### ABOUT THIS EXERCISE
Copy out the lines below that hold the word "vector".

### GIVEN RECORDS
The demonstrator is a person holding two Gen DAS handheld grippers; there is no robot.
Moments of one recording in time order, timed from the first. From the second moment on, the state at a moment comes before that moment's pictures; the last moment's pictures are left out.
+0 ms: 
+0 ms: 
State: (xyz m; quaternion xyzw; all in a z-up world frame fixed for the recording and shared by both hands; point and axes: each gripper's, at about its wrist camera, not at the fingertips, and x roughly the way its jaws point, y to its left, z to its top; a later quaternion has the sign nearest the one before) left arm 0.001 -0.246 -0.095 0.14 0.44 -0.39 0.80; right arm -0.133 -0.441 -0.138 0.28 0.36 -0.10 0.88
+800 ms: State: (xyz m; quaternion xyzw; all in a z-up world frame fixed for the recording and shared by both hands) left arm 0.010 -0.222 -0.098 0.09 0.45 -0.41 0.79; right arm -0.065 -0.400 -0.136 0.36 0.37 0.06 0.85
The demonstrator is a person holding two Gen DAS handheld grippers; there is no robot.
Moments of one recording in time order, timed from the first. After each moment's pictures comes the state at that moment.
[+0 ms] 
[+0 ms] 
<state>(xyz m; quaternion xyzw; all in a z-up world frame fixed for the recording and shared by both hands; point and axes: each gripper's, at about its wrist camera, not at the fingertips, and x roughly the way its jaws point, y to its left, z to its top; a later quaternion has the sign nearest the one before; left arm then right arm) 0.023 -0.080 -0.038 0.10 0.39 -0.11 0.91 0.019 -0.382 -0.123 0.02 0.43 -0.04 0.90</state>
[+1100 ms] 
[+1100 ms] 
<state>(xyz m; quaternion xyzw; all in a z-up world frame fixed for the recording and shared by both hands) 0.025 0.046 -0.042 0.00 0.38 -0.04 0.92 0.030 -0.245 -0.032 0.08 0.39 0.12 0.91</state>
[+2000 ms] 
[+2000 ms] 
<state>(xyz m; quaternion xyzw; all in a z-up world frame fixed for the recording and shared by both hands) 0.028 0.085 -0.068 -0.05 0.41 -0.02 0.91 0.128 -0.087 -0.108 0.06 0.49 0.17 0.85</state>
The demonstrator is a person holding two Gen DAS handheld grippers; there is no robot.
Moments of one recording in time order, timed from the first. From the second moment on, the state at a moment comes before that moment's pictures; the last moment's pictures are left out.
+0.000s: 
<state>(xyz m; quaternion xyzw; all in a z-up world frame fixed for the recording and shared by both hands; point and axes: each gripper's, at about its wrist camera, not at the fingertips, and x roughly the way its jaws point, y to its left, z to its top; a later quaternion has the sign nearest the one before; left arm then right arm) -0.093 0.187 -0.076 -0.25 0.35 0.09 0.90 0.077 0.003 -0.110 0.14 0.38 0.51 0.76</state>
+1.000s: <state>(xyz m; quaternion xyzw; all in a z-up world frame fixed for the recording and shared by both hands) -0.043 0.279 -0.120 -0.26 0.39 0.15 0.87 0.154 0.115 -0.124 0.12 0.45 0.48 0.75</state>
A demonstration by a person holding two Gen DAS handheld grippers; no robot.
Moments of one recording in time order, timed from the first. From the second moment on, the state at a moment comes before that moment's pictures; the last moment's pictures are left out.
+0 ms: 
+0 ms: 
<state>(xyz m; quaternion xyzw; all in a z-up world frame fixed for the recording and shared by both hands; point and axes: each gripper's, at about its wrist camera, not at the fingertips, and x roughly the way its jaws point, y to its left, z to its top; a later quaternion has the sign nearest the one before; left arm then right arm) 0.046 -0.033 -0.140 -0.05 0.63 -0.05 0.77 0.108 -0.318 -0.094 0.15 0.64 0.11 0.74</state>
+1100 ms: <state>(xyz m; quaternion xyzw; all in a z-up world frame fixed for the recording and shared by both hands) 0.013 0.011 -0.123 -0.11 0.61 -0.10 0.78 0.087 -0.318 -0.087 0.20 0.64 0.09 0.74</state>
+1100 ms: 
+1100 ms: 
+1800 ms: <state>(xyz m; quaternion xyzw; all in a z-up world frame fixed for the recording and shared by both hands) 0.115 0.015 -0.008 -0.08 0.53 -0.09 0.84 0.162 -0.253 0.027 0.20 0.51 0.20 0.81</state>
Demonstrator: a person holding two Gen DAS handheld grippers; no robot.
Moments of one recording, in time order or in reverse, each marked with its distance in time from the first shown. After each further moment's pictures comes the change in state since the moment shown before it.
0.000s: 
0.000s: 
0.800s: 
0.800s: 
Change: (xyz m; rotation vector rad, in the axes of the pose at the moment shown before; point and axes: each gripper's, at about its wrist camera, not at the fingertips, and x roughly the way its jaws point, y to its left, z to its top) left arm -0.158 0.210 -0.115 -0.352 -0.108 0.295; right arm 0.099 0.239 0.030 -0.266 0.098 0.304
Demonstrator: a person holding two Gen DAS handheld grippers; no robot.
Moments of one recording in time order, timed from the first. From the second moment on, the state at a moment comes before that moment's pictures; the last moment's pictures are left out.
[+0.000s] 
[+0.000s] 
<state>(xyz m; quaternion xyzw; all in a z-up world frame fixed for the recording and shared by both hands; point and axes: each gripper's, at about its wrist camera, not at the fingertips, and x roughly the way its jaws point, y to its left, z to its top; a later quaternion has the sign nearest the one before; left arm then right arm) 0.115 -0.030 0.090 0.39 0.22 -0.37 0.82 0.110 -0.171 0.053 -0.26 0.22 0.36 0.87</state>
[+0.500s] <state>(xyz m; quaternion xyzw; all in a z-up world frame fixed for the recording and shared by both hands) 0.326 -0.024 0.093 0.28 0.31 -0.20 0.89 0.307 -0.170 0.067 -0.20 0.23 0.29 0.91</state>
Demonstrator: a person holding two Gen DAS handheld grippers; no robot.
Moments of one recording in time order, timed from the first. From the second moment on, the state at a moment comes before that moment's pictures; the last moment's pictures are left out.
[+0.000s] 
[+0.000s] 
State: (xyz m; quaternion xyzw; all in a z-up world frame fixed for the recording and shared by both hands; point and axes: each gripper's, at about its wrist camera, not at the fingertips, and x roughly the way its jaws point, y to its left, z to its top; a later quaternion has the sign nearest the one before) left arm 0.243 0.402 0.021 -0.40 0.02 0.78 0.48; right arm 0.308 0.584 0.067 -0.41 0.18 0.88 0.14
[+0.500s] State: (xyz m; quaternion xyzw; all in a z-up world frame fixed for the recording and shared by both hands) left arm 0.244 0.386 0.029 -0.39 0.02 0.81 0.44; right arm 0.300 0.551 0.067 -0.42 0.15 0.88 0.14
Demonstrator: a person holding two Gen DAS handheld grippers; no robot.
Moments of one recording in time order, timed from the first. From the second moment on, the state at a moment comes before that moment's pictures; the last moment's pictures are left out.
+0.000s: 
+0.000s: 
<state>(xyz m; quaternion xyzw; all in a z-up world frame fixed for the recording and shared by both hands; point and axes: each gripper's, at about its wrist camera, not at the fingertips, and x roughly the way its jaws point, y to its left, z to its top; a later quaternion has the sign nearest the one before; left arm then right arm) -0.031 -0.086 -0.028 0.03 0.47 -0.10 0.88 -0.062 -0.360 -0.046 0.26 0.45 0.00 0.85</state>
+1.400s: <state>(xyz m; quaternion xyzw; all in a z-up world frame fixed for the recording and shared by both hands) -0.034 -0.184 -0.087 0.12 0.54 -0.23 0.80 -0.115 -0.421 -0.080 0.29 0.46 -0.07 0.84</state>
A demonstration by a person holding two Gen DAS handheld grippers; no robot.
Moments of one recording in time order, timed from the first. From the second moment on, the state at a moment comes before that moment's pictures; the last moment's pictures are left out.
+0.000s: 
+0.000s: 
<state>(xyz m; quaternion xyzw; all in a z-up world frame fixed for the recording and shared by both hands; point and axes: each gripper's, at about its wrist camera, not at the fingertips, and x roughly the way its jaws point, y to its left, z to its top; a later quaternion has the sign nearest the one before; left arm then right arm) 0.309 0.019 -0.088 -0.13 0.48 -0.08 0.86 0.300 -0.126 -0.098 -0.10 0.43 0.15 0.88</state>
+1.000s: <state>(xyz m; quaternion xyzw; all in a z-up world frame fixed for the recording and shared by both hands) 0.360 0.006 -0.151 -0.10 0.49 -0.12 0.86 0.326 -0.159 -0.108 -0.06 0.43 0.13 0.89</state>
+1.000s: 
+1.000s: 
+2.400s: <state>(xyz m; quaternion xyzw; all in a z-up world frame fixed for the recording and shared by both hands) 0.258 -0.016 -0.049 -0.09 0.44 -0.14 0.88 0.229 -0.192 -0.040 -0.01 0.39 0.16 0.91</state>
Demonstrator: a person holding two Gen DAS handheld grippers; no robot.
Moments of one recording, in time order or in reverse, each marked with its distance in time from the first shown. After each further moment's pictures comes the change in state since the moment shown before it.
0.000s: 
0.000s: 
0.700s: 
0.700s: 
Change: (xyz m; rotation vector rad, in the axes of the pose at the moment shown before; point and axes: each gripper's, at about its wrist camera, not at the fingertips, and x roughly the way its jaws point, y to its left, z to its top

### REPLY
Change: (xyz m; rotation vector rad, in the axes of the pose at the moment shown before; point and axes: each gripper's, at about its wrist camera, not at the fingertips, and x roughly the way its jaws point, y to its left, z to its top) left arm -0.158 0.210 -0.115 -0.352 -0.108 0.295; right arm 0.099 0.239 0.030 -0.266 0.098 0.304
Change: (xyz m; rotation vector rad, in the axes of the pose at the moment shown before; point and axes: each gripper's, at about its wrist camera, not at the fingertips, and x roughly the way its jaws point, y to its left, z to its top

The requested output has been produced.